Working out in the heat can be uncomfortable, reduce performance and lead to illness. Be prepared ahead of this week’s hot weather with this expert advice.
We’re forecast for a stonkingly warm week, with temperatures reaching the early 30s for some parts of the UK. Which is great news for our social lives and our recently neglected BBQs, but our exercise routine is almost guaranteed to take a hit.
It’s not just because we plan on spending our evenings drinking Pimms in the garden. When we work up a sweat by simply sitting outside, the last thing we feel like doing is pushing our bodies into running, jumping or lifting – especially as we’re without air conditioned gyms at the moment.
The good news is that it’s not just our imagination: a 5K run in the blazing sun really is harder than in cool, breezy weather. “The human body is an incredibly inefficient organ, in that when we exercise only about 25% of energy is used for movement – the other 75% is used for heat production,” says Professor Mathew Wilson, head of sports medicine for HealthcareUK.
This means that the body does work harder to smash the same pace in 30°C as you would in 20°C because of this ‘thermo regulatory stress’, which adds extra cardiovascular stress. “The body is clever and sends more blood to circulate through the skin in order to cool itself, however this means less blood for your muscles and results in a higher heart rate,” explains Susie Wright, therapies manager at the Princess Grace Hospital.
“When there is high humidity too, the stress on the body increases as it means sweat does not evaporate as easily from your skin, resulting in your body temperature rising.”
Just like our brains struggle to concentrate on more than one thing at a time, the body can be too preoccupied with keeping cool to up the pace. Meaning if you do push harder, your body will be working in overtime.
However, if you enjoy exercising and want to get all of the amazing benefits of moving you body, we of course wouldn’t recommend just stopping your workouts for the summer months because of the heat. But it is important to make modifications to how we train. “If you don’t take extra care when exercising in hot weather, the body can suffer heat related illness,” says Susie. “The most common symptoms of heat illness are muscle cramps, vomiting, nausea, weakness, headaches, fainting, altered mental states, sweating and cold, clammy skin.”
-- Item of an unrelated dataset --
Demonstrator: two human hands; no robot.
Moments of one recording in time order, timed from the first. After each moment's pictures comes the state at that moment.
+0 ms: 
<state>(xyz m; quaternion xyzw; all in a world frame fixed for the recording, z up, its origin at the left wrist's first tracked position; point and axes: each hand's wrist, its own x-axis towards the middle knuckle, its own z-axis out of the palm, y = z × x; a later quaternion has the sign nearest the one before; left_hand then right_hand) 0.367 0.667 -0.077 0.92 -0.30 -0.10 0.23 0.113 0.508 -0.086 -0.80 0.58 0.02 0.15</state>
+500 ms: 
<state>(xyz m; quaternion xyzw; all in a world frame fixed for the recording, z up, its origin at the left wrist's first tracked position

Of course, extra hydration is crucial. But when it comes to switching up your workout routine, Susie says that the changes should simply start with the time you exercise – avoiding midday sun and picking shaded areas. “We simply need to minimise heat exposure,” adds Dr Wilson. “It sounds really stupid to say, but don’t go for a run in the heat of the day, when the sun is strongest.”
Then, consider switching up the type of exercise you’re doing. Professor Wilson explains that doing strengthening or muscular training in the heat can actually boost your performance. “In anything from the 1500 meter to marathon length runs, we see a drop in performance of up to 5%. But in strength and power sports, like 100 metres or 200 metres, we see great times in the heat.”
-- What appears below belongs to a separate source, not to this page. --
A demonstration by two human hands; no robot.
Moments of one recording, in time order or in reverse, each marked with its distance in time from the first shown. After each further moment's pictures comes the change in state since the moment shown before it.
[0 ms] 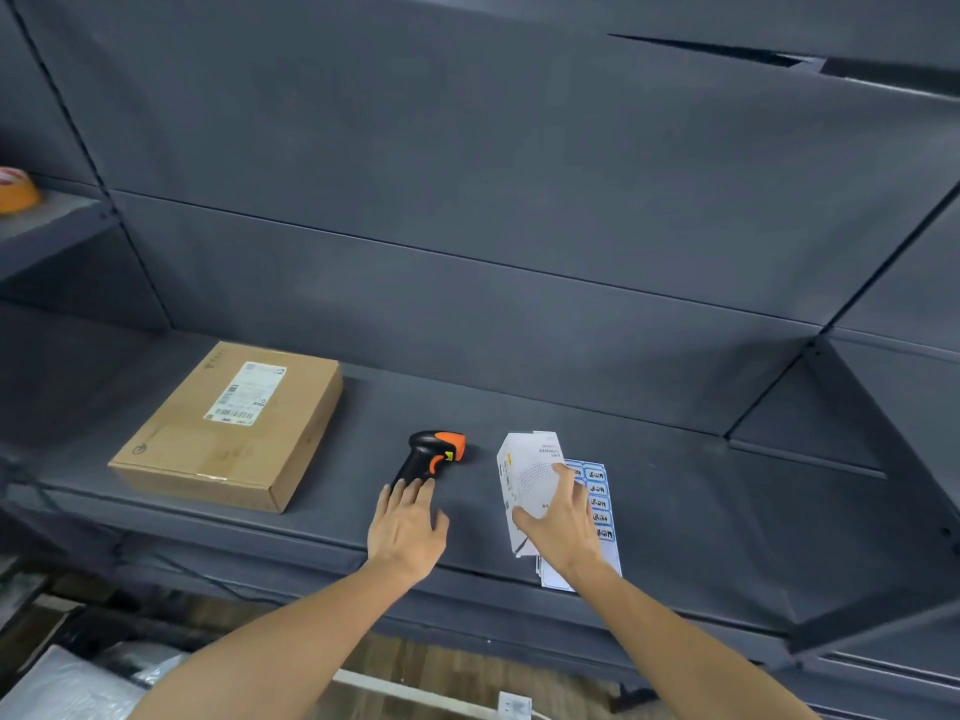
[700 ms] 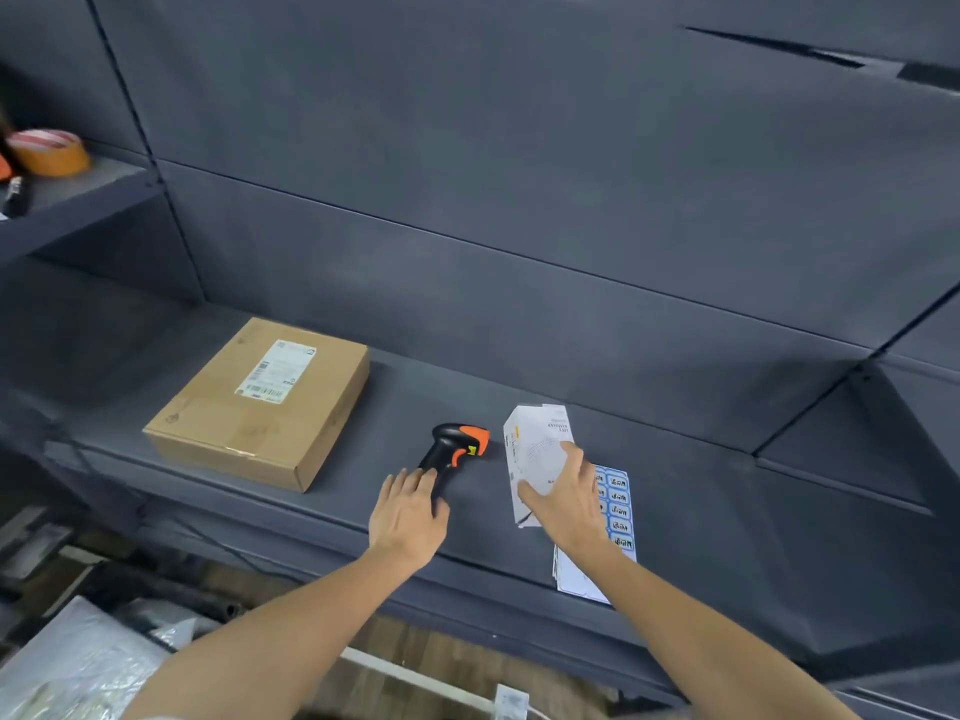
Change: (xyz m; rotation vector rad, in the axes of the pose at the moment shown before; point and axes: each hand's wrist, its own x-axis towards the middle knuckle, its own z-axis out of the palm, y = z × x) left_hand 0.003 -0.022 -0.008 -0.032 0.047 -0.041; right_hand 0.022 -0.029 0.010 -0.002 0.022 -0.072
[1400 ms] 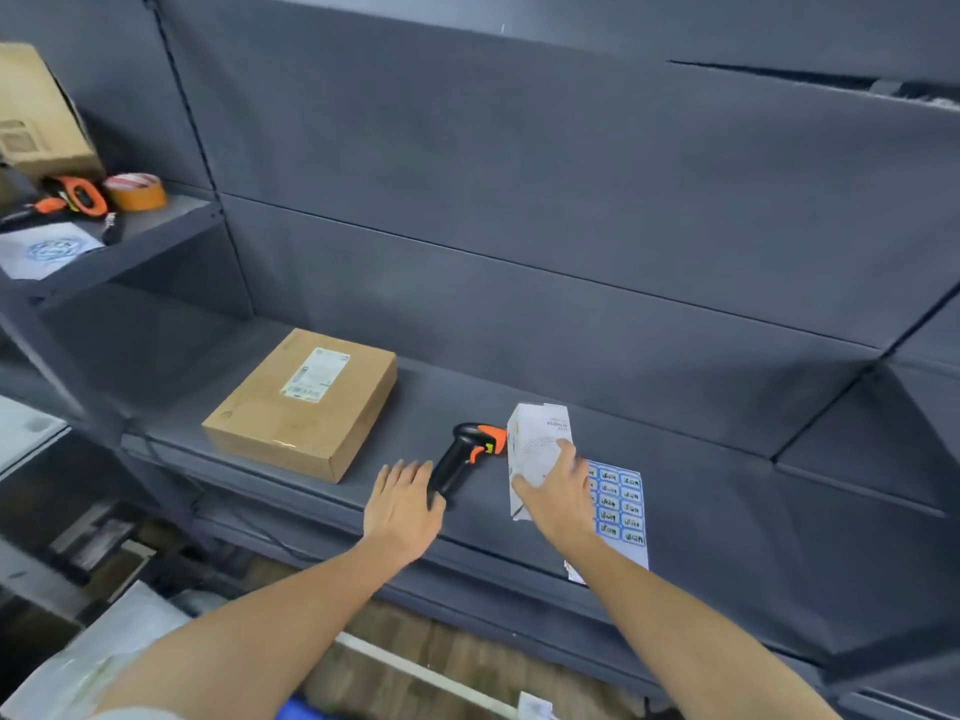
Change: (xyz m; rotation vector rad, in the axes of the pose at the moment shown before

That’s because muscles thrive when they’re warm, so being able to be flexible with your workout routine is important. “Doing short bursts of exercise is better than long sessions during hot weather,” says Susie. “Remember that a 20 minute workout has positive health effects and it is the number of days you exercise that matters most. If you normally run, consider a brisk walk instead, and yoga and pilates are good forms of exercise to consider.”
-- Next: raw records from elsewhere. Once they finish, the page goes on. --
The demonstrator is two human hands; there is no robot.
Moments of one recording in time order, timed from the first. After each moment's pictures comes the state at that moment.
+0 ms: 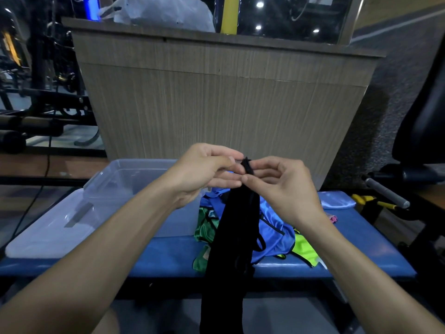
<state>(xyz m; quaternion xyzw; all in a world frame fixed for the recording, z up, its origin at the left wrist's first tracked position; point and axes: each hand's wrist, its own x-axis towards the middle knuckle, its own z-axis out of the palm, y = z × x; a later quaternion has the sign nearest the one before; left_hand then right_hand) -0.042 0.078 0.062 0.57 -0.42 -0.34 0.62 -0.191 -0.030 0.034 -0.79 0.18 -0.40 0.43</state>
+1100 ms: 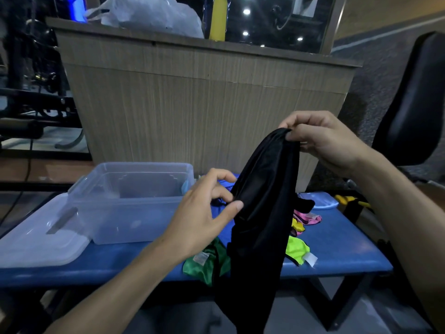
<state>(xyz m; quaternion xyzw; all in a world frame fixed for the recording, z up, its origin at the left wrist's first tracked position) -0.075 0.102 -0.002 0.60 -0.60 0.02 0.53 -0.235 -0.094 0.127 -0.83 0.08 -0.30 0.46</state>
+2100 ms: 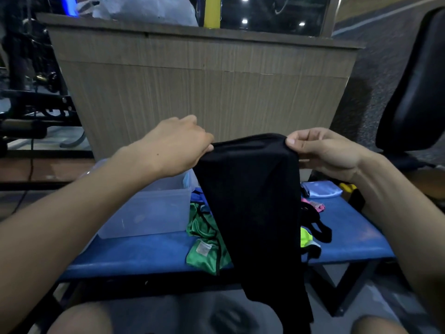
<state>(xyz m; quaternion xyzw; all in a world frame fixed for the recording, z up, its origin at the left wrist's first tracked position) -0.014 0.079 0.101 0.70 -0.65 0.30 -0.05 -0.253 -0.124 0.089 -0.77 0.13 -0.18 0.60</state>
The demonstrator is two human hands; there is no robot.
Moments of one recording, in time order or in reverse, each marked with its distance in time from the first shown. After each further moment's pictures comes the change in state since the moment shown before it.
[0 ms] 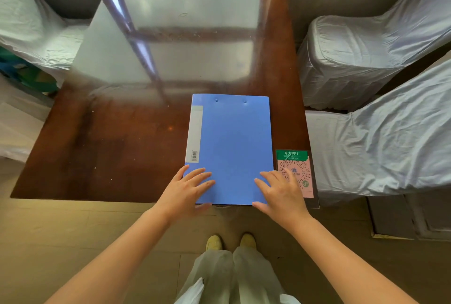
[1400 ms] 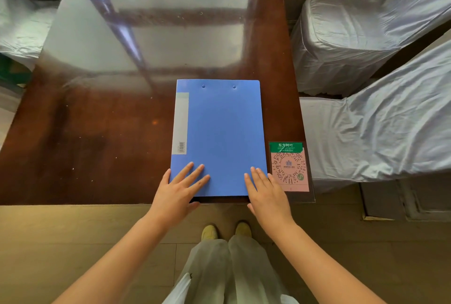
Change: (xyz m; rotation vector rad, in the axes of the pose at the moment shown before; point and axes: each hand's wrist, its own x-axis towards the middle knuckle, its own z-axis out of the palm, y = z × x) left_hand 0.007 0.006 0.033 -0.109 -0.179 -0.136; right_hand 0.001 -0.016 0.035 0.003 -0.227 0.027
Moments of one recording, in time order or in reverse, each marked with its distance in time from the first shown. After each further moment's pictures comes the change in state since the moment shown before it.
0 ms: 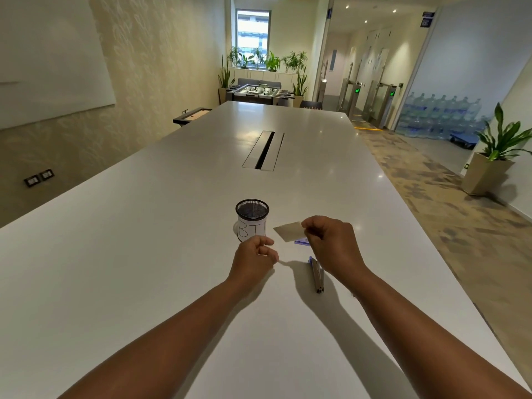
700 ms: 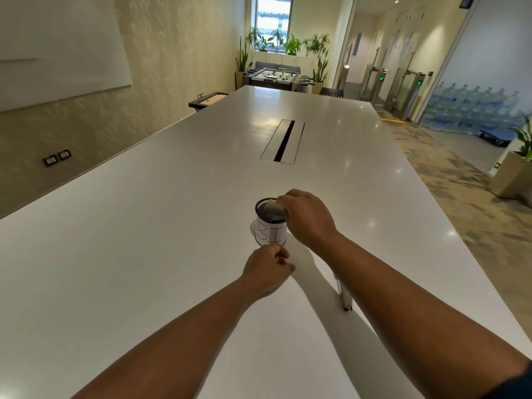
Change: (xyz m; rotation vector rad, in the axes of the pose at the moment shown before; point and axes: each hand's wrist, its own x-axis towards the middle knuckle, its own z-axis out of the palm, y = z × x) left_hand 0.048 -0.034 -0.012 0.469 -0.076 -0.003; right_hand 0.094 -0.034 0.089 -0.479 -0.187 -0.412
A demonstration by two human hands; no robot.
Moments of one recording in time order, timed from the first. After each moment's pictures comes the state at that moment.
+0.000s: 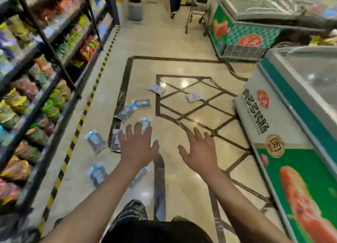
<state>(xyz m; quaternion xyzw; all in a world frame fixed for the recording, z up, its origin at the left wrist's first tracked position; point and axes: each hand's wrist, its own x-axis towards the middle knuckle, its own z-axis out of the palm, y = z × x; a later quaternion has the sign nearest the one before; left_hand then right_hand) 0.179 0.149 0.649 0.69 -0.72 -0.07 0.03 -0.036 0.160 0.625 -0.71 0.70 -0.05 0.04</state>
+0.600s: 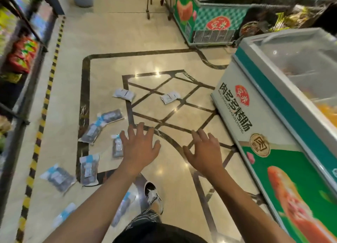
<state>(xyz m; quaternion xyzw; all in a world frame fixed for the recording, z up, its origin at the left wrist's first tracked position) 0.066 -0.138 0.604 0.60 -0.79 -0.10 0.02 -0.147 -0.067 0.615 -0.63 0.78 0.01 0.07</state>
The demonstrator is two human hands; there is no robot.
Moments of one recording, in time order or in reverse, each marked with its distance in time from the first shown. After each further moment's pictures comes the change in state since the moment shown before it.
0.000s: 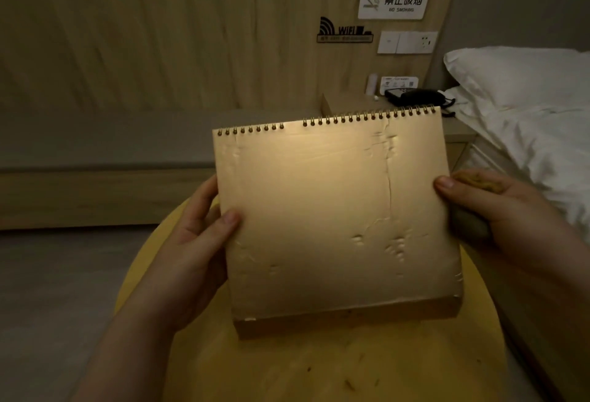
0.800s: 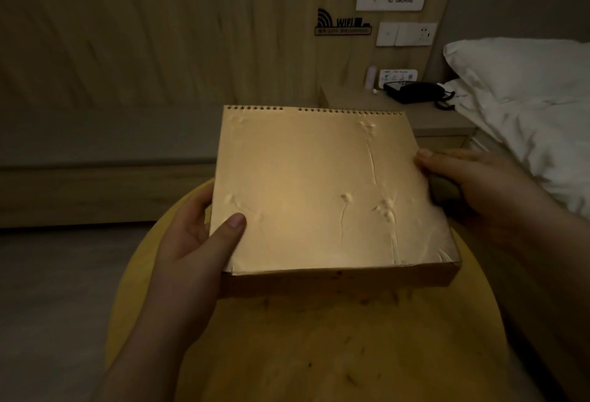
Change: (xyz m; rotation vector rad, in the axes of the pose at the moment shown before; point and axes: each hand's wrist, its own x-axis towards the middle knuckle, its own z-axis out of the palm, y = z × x) left_hand -0.016 0.001 0.023 0.098 0.235 0.108; right_hand 0.034 -0.008 0.016 -0.087 0.059 0.149
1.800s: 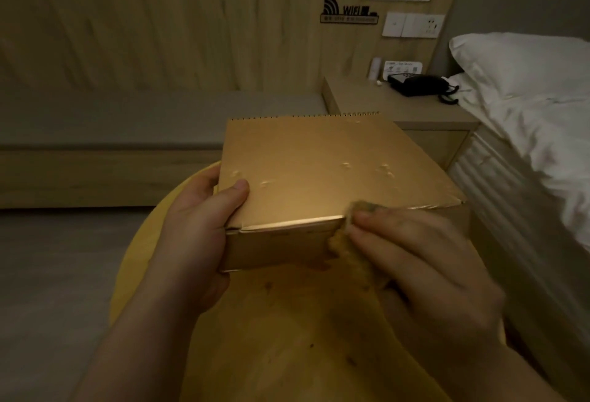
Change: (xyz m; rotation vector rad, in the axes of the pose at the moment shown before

The most important takeaway of all of this is to show your body a bit of compassion. It’s annoying that you might not be running as fast or lifting as heavy or jumping as high, but it’s not your fault that there are external factors working against you. “Exercising in hot weather puts extra stress on the body – so just know that less is more,” agrees Susie. “If you experience any symptoms of heat related illness, stop exercising and seek air-conditioned comfort fast. If symptoms persist, you should seek medical advice.”
We’ll be bookmarking the weather forecast, checking it regularly, planning accordingly and probably taking some extra rest days to have picnics in the park.